* What to work on:
Reproduce the data exactly as it stands.

* Excerpted data:
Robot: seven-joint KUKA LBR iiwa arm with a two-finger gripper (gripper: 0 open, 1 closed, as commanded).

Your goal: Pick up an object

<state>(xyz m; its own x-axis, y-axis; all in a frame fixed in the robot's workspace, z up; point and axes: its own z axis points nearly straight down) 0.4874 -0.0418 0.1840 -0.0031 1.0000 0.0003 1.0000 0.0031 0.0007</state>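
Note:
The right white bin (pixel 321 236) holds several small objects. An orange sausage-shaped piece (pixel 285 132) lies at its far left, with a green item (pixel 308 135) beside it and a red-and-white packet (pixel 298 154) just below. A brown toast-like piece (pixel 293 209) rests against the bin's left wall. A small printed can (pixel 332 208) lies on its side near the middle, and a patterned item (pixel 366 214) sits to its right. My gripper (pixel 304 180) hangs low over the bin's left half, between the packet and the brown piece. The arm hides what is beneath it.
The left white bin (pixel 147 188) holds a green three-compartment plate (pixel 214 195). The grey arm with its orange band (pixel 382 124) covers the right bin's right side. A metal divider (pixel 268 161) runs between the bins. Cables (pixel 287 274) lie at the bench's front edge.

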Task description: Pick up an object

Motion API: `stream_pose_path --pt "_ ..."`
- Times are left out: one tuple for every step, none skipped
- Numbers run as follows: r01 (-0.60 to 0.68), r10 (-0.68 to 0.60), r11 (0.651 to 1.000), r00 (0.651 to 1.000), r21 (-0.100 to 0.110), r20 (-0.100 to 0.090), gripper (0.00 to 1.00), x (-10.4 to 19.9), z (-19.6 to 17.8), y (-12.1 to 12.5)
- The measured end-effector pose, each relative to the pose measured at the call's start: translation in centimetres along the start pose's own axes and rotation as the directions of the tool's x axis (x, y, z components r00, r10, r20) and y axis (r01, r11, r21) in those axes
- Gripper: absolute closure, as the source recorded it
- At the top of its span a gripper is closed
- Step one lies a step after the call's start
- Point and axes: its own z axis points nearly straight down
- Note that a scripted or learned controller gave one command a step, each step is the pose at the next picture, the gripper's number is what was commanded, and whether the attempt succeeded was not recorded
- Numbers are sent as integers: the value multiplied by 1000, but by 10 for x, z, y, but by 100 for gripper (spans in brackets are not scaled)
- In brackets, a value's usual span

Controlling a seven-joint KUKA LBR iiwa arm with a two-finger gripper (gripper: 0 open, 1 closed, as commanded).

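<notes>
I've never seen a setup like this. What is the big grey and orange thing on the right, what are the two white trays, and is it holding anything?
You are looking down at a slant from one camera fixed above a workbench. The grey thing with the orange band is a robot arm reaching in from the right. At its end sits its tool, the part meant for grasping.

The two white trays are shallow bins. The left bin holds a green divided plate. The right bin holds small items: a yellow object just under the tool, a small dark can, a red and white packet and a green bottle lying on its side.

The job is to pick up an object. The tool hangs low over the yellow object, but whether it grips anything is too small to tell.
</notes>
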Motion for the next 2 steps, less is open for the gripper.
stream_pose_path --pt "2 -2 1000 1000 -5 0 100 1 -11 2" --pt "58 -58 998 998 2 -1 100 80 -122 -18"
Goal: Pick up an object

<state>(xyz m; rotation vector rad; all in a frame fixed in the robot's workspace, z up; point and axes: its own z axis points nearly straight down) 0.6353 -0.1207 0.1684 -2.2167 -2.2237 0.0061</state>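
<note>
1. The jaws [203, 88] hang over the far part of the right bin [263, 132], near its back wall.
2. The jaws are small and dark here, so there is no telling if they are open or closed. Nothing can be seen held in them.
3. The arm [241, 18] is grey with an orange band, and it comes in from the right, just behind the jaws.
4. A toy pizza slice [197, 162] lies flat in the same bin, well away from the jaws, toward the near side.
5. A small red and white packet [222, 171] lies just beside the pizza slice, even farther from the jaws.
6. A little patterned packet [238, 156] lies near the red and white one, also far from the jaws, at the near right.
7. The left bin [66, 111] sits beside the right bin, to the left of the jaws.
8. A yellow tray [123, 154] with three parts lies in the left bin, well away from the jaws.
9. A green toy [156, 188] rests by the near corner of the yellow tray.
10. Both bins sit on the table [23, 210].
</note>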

* Completed task:
Robot: seven-joint KUKA LBR iiwa arm with a two-finger gripper (gripper: 0 open, 1 closed, as commanded).

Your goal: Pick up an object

<state>(xyz m; its own x-axis, y-axis; all in a frame fixed in the robot's workspace, z up; point and axes: its own z axis points nearly straight down) 0.4874 -0.0418 0.1840 -0.0031 1.0000 0.0003 1.0000 0.0031 0.0007</state>
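Note:
The right white bin (pixel 321 236) holds several small objects. An orange sausage-shaped piece (pixel 285 132) lies at its far left, with a green item (pixel 308 135) beside it and a red-and-white packet (pixel 298 154) just below. A brown toast-like piece (pixel 293 209) rests against the bin's left wall. A small printed can (pixel 332 208) lies on its side near the middle, and a patterned item (pixel 366 214) sits to its right. My gripper (pixel 304 180) hangs low over the bin's left half, between the packet and the brown piece. The arm hides what is beneath it.
The left white bin (pixel 147 188) holds a green three-compartment plate (pixel 214 195). The grey arm with its orange band (pixel 382 124) covers the right bin's right side. A metal divider (pixel 268 161) runs between the bins. Cables (pixel 287 274) lie at the bench's front edge.
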
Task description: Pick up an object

Motion API: `stream_pose_path --pt "_ ..."`
- Times are left out: one tuple for every step, none skipped
- Numbers run as follows: r01 (-0.60 to 0.68), r10 (-0.68 to 0.60), r11 (0.651 to 1.000), r00 (0.651 to 1.000), r21 (-0.100 to 0.110), r20 (-0.100 to 0.090), gripper (0.00 to 1.00), x (-10.4 to 19.9), z (-19.6 to 17.8), y (-12.1 to 12.5)
- The measured end-effector pose, each relative to the pose measured at the call's start: translation in centimetres along the start pose's own axes and rotation as the directions of the tool's x axis (x, y, z components r00, r10, r20) and y axis (r01, r11, r21) in those axes
- Gripper: absolute closure, as the source recorded it
- At the top of its span a gripper is closed
- Step one lies a step after the call's start
- Point and axes: its own z axis points nearly straight down
- Note that a scripted or learned controller gave one command a step, each step is the pose at the next picture, the gripper's number is what was commanded, and whether the attempt succeeded was not recorded
- Numbers are sent as integers: the value multiplied by 1000, but by 10 for x, z, y, but by 100 for gripper (spans in brackets are not scaled)
- In brackets, a value's usual span

Controlling a seven-joint KUKA LBR iiwa arm with a two-finger gripper (gripper: 0 open, 1 closed, as commanded).

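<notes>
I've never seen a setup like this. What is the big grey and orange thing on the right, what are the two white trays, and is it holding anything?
You are looking down at a slant from one camera fixed above a workbench. The grey thing with the orange band is a robot arm reaching in from the right. At its end sits its tool, the part meant for grasping.

The two white trays are shallow bins. The left bin holds a green divided plate. The right bin holds small items: a yellow object just under the tool, a small dark can, a red and white packet and a green bottle lying on its side.

The job is to pick up an object. The tool hangs low over the yellow object, but whether it grips anything is too small to tell.
</notes>
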Motion for the next 2 steps, less is open for the gripper.
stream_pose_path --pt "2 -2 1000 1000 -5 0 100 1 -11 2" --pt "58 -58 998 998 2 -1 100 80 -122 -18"
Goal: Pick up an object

<state>(xyz m; rotation vector rad; all in a frame fixed in the robot's workspace, z up; point and axes: its own z axis points nearly straight down) 0.6353 -0.1207 0.1684 -2.2167 -2.2237 0.0061</state>
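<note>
1. The jaws [203, 88] hang over the far part of the right bin [263, 132], near its back wall.
2. The jaws are small and dark here, so there is no telling if they are open or closed. Nothing can be seen held in them.
3. The arm [241, 18] is grey with an orange band, and it comes in from the right, just behind the jaws.
4. A toy pizza slice [197, 162] lies flat in the same bin, well away from the jaws, toward the near side.
5. A small red and white packet [222, 171] lies just beside the pizza slice, even farther from the jaws.
6. A little patterned packet [238, 156] lies near the red and white one, also far from the jaws, at the near right.
7. The left bin [66, 111] sits beside the right bin, to the left of the jaws.
8. A yellow tray [123, 154] with three parts lies in the left bin, well away from the jaws.
9. A green toy [156, 188] rests by the near corner of the yellow tray.
10. Both bins sit on the table [23, 210].
</note>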

Now the exercise is finished.